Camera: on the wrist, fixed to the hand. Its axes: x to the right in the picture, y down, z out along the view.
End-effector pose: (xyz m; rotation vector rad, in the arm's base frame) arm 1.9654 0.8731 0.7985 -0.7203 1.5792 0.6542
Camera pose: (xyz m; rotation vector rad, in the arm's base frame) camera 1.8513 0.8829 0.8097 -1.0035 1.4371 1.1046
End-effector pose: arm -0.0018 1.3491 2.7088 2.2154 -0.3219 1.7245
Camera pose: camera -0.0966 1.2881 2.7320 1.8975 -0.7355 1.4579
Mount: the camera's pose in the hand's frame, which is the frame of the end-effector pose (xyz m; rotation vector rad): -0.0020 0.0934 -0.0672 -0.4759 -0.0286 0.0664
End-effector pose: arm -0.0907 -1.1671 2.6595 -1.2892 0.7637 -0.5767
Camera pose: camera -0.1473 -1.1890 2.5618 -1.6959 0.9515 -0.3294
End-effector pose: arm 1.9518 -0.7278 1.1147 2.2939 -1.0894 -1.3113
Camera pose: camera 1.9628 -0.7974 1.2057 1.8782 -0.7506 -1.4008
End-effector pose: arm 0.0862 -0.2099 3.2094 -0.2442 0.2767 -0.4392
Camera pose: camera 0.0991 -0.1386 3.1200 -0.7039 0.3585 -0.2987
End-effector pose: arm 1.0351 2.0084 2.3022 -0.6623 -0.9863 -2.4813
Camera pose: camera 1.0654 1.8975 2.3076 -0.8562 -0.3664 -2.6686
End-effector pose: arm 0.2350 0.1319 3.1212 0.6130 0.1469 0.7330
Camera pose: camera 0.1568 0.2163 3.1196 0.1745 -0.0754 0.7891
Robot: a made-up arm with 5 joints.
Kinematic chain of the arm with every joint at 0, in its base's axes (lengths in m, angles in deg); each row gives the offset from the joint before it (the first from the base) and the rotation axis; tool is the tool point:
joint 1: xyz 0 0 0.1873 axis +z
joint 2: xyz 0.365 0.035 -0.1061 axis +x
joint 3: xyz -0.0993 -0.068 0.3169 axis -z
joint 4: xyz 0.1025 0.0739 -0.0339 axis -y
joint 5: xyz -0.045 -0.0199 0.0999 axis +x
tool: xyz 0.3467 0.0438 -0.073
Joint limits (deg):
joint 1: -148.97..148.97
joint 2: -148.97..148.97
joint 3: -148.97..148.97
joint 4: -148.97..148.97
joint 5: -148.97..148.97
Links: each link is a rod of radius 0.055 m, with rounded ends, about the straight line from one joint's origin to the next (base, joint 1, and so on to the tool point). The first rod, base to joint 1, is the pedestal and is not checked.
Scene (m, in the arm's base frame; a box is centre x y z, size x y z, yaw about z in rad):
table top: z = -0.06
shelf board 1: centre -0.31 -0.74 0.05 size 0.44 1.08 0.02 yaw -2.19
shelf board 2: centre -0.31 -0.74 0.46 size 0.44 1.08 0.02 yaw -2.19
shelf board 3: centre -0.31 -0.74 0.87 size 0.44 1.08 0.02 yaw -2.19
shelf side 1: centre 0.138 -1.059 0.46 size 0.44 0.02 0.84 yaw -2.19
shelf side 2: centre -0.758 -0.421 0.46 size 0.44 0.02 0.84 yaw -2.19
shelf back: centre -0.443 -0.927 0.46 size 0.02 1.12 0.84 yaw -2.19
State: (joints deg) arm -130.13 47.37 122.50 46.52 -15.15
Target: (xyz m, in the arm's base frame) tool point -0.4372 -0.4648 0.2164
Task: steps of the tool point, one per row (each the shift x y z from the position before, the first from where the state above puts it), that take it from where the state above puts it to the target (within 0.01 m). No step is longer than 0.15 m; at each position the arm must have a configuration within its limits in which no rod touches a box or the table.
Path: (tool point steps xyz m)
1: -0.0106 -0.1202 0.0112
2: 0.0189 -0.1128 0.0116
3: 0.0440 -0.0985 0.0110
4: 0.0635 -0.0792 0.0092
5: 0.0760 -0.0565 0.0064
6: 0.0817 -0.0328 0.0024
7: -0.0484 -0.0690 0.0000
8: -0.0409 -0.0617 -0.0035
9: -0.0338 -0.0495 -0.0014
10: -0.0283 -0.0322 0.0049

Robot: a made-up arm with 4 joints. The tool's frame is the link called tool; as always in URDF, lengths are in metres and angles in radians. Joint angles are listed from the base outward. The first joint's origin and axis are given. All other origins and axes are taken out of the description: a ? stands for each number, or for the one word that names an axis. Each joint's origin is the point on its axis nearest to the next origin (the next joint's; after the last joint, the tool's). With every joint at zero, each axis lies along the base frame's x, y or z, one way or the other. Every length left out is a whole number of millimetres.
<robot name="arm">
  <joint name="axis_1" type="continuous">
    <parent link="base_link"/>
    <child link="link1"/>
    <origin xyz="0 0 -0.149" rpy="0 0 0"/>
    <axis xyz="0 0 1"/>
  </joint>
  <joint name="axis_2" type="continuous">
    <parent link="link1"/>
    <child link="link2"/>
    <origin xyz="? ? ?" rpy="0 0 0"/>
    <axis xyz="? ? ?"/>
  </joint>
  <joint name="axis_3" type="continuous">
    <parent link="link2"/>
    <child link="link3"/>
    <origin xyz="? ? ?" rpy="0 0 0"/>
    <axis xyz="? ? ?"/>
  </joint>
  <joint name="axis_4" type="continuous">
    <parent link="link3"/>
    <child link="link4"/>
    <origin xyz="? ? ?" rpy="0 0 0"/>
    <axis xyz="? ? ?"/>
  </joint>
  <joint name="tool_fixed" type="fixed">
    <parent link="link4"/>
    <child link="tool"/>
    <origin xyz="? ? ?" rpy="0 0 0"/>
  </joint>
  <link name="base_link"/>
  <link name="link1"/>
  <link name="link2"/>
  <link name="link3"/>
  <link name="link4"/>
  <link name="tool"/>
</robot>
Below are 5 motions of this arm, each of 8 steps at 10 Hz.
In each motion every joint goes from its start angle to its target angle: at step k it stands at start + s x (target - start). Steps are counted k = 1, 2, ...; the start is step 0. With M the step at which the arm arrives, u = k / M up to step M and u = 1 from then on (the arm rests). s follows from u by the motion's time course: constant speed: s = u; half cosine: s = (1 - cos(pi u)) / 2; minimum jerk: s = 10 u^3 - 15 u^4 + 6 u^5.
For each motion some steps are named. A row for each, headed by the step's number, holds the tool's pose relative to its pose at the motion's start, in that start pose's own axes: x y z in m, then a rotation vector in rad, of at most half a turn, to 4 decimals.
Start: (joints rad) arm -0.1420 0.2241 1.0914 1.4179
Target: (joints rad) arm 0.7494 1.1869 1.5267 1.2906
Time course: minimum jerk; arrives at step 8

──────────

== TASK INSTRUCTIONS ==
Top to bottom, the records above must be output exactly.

== OUTPUT OF THE EXERCISE ==
Camera: on the wrist, fixed to the hand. Its axes: x to the right in the picture, y down, z out along the view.
End-effector pose: (xyz m; rotation vector rad, in the arm's base frame) arm 1.9654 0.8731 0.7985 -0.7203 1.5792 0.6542
Camera pose: (xyz m; rotation vector rad, in the arm's base frame) camera 1.8513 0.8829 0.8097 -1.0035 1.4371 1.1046
End-effector pose: arm -0.0018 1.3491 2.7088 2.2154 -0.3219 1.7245
Camera pose: camera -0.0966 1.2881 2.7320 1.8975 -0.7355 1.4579
Mount: the camera's pose in the hand's frame, which is the frame of the end-effector pose (xyz m; rotation vector rad): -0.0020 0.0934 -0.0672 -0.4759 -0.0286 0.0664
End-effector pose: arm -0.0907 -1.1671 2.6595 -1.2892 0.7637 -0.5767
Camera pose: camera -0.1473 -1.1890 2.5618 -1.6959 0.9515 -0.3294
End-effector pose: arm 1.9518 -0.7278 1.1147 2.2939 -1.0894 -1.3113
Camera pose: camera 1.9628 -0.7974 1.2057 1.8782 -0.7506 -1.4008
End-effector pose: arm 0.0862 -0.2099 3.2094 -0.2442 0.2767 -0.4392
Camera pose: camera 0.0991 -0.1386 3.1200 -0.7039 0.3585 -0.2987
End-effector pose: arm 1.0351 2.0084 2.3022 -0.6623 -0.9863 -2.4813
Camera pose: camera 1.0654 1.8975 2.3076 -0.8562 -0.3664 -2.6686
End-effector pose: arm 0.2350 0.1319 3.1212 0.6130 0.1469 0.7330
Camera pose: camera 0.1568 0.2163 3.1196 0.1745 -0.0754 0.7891
Robot: a made-up arm with 5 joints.
Kinematic chain of the arm with every joint at 0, in its base's axes (lengths in m, angles in deg); each row gives the offset from the joint before it (the first from the base) and the rotation axis; tool is the tool point:
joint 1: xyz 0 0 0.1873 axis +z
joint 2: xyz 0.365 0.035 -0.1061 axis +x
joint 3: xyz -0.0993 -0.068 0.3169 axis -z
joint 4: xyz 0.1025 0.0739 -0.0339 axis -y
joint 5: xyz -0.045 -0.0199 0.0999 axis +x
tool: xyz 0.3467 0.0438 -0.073
Joint limits (deg):
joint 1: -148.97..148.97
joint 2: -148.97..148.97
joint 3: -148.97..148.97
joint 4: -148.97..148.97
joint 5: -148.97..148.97
Links: each link is a rod of radius 0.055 m, with rounded ends, about the straight line from one joint's origin to the next (base, joint 1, and so on to the tool point). The first rod, base to joint 1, is the pedestal and is not checked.
Scene (m, in the arm's base frame; a box is centre x y z, size x y z, yaw about z in rad):
table top: z = -0.06
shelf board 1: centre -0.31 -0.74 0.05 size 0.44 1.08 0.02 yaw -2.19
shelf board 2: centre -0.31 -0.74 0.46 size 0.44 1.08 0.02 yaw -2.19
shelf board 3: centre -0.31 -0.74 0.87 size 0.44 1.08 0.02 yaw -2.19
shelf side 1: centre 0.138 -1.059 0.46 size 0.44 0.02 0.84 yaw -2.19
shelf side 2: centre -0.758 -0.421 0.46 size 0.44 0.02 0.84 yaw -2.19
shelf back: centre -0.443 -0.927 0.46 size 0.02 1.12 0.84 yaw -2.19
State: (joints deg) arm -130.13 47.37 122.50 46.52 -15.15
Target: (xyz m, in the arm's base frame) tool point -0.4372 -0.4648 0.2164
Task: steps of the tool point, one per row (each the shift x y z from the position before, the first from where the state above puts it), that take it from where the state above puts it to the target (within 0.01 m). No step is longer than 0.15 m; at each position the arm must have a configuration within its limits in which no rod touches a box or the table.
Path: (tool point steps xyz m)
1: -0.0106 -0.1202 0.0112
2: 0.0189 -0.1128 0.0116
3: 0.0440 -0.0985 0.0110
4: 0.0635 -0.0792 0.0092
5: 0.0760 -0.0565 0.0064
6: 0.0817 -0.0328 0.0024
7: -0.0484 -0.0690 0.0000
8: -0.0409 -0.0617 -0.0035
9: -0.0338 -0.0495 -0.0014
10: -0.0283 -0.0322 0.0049

Robot: a made-up arm with 4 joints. The tool's frame is the link called tool; as always in URDF, lengths are in metres and angles in radians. Joint angles are listed from the base outward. The first joint's origin and axis are given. All other origins and axes are taken out of the description: a ? stands for each number, or for the one word that names an axis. Each joint's origin is the point on its axis nearest to the next origin (the next joint's; after the last joint, the tool's). With every joint at zero, each axis lies along the base frame's x, y or z, one way or the other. Every length left out is a whole number of millimetres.
<robot name="arm">
  <joint name="axis_1" type="continuous">
    <parent link="base_link"/>
    <child link="link1"/>
    <origin xyz="0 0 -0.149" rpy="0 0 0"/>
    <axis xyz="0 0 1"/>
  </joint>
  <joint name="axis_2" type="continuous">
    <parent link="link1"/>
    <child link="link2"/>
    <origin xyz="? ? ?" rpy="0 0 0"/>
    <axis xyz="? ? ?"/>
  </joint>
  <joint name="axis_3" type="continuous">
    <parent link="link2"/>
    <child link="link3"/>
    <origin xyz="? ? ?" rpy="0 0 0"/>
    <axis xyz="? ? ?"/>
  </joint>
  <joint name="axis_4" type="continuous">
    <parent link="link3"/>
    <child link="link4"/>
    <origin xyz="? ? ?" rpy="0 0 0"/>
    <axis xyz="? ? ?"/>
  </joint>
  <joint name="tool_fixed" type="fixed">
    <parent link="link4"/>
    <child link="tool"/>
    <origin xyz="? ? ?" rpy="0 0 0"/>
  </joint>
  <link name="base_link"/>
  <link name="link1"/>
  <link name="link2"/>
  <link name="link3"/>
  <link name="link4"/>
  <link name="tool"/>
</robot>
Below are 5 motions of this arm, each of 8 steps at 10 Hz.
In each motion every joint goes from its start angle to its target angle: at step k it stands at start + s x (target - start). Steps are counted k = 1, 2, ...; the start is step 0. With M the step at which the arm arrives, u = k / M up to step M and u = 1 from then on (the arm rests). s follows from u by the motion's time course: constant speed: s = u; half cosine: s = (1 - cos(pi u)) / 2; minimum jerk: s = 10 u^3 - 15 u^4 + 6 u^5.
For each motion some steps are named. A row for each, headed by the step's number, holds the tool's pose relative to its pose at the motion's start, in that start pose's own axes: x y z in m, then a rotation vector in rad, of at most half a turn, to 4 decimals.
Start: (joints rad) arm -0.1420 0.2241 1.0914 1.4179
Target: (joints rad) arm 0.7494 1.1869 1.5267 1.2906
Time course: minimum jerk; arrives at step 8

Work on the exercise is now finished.